[DESCRIPTION OF THE TASK] Nothing is to be altered. Print each record in full.

[SOURCE DATA]
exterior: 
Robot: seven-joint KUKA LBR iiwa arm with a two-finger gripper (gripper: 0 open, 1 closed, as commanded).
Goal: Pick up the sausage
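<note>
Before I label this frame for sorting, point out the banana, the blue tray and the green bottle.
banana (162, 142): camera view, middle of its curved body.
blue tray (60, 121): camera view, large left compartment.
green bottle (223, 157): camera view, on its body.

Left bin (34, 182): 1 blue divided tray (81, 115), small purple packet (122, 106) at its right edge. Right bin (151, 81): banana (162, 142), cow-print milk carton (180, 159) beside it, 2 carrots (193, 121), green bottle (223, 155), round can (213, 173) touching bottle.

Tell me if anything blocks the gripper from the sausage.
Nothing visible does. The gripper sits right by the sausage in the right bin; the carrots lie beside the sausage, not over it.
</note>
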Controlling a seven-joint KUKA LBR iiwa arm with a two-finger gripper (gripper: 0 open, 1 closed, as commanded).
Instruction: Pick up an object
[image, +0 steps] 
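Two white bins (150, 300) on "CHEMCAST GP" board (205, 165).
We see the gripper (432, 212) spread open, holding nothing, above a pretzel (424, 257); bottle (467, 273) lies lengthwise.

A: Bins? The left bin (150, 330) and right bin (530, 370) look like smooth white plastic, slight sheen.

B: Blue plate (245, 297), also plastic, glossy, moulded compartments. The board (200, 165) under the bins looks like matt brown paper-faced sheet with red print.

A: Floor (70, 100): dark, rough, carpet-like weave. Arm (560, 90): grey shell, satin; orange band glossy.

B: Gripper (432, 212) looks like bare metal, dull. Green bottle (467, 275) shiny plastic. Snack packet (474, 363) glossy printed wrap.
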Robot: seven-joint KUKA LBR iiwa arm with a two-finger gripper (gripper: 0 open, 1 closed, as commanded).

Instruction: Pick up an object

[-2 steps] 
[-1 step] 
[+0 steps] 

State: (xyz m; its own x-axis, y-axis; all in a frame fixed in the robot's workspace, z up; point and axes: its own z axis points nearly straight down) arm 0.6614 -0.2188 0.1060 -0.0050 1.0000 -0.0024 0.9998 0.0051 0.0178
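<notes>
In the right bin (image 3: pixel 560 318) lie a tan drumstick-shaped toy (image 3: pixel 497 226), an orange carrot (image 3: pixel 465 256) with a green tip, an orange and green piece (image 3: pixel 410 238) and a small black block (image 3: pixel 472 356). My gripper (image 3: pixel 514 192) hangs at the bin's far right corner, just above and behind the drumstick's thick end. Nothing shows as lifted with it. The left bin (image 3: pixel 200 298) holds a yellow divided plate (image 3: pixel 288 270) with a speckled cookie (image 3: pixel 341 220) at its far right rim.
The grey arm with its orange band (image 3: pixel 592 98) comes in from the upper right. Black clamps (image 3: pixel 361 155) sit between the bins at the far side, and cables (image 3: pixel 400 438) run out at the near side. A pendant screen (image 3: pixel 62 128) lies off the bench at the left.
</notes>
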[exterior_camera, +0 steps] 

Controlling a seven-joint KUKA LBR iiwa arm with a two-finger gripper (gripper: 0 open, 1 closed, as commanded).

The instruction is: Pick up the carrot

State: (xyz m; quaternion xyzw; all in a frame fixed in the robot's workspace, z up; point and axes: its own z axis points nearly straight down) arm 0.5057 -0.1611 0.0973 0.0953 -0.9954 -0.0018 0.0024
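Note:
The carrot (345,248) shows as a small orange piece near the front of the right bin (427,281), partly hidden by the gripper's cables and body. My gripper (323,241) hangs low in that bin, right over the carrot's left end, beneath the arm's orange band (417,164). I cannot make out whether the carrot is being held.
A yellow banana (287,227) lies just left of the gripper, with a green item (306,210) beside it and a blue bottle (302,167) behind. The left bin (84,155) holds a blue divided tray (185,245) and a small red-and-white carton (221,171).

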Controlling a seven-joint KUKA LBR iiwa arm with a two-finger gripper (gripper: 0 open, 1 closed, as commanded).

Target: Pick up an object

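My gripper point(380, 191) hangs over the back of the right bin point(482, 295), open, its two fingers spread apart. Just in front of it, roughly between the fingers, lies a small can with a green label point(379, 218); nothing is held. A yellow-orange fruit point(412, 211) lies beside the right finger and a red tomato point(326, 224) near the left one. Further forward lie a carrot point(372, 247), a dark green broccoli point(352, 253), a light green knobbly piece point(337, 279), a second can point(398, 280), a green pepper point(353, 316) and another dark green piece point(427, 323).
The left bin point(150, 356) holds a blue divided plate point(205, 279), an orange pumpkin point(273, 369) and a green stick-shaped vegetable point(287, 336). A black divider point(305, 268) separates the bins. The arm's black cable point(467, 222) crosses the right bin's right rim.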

[TASK RESPONSE]
exterior: 
Robot: seven-joint KUKA LBR iiwa arm with a two-finger gripper (gripper: 0 open, 1 closed, as commanded).
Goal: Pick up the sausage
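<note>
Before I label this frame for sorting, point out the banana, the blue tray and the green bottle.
banana (162, 142): camera view, middle of its curved body.
blue tray (60, 121): camera view, large left compartment.
green bottle (223, 157): camera view, on its body.

Left bin (34, 182): 1 blue divided tray (81, 115), small purple packet (122, 106) at its right edge. Right bin (151, 81): banana (162, 142), cow-print milk carton (180, 159) beside it, 2 carrots (193, 121), green bottle (223, 155), round can (213, 173) touching bottle.

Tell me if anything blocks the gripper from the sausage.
Nothing visible does. The gripper sits right by the sausage in the right bin; the carrots lie beside the sausage, not over it.
</note>
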Controlling a seven-joint KUKA LBR iiwa arm with a two-finger gripper (gripper: 0 open, 1 closed, as commanded).
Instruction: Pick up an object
[image, +0 steps] 
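Two white bins (150, 300) on "CHEMCAST GP" board (205, 165).
We see the gripper (432, 212) spread open, holding nothing, above a pretzel (424, 257); bottle (467, 273) lies lengthwise.

A: Bins? The left bin (150, 330) and right bin (530, 370) look like smooth white plastic, slight sheen.

B: Blue plate (245, 297), also plastic, glossy, moulded compartments. The board (200, 165) under the bins looks like matt brown paper-faced sheet with red print.

A: Floor (70, 100): dark, rough, carpet-like weave. Arm (560, 90): grey shell, satin; orange band glossy.

B: Gripper (432, 212) looks like bare metal, dull. Green bottle (467, 275) shiny plastic. Snack packet (474, 363) glossy printed wrap.
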Robot: seven-joint KUKA LBR iiwa arm with a two-finger gripper (gripper: 0 open, 1 closed, as commanded).

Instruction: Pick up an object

[-2 steps] 
[-1 step] 
[+0 steps] 

State: (xyz m; its own x-axis, y-axis; all in a frame fixed in the robot's workspace, z up; point and axes: its own z axis points nearly straight down) arm 0.6614 -0.2188 0.1060 -0.0050 1.0000 -0.0024 0.9998 0.0051 0.0178
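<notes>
In the right bin (image 3: pixel 560 318) lie a tan drumstick-shaped toy (image 3: pixel 497 226), an orange carrot (image 3: pixel 465 256) with a green tip, an orange and green piece (image 3: pixel 410 238) and a small black block (image 3: pixel 472 356). My gripper (image 3: pixel 514 192) hangs at the bin's far right corner, just above and behind the drumstick's thick end. Nothing shows as lifted with it. The left bin (image 3: pixel 200 298) holds a yellow divided plate (image 3: pixel 288 270) with a speckled cookie (image 3: pixel 341 220) at its far right rim.
The grey arm with its orange band (image 3: pixel 592 98) comes in from the upper right. Black clamps (image 3: pixel 361 155) sit between the bins at the far side, and cables (image 3: pixel 400 438) run out at the near side. A pendant screen (image 3: pixel 62 128) lies off the bench at the left.
</notes>
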[exterior_camera, +0 steps] 

Controlling a seven-joint KUKA LBR iiwa arm with a two-finger gripper (gripper: 0 open, 1 closed, as commanded).

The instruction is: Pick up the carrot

State: (xyz m; quaternion xyzw; all in a frame fixed in the robot's workspace, z up; point and axes: its own z axis points nearly straight down) arm 0.5057 -0.1611 0.0973 0.0953 -0.9954 -0.0018 0.0024
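Note:
The carrot (345,248) shows as a small orange piece near the front of the right bin (427,281), partly hidden by the gripper's cables and body. My gripper (323,241) hangs low in that bin, right over the carrot's left end, beneath the arm's orange band (417,164). I cannot make out whether the carrot is being held.
A yellow banana (287,227) lies just left of the gripper, with a green item (306,210) beside it and a blue bottle (302,167) behind. The left bin (84,155) holds a blue divided tray (185,245) and a small red-and-white carton (221,171).
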
Controlling a seven-joint KUKA LBR iiwa arm with a two-finger gripper (gripper: 0 open, 1 closed, as commanded).

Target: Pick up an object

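My gripper point(380, 191) hangs over the back of the right bin point(482, 295), open, its two fingers spread apart. Just in front of it, roughly between the fingers, lies a small can with a green label point(379, 218); nothing is held. A yellow-orange fruit point(412, 211) lies beside the right finger and a red tomato point(326, 224) near the left one. Further forward lie a carrot point(372, 247), a dark green broccoli point(352, 253), a light green knobbly piece point(337, 279), a second can point(398, 280), a green pepper point(353, 316) and another dark green piece point(427, 323).
The left bin point(150, 356) holds a blue divided plate point(205, 279), an orange pumpkin point(273, 369) and a green stick-shaped vegetable point(287, 336). A black divider point(305, 268) separates the bins. The arm's black cable point(467, 222) crosses the right bin's right rim.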

No further work is required for this exercise.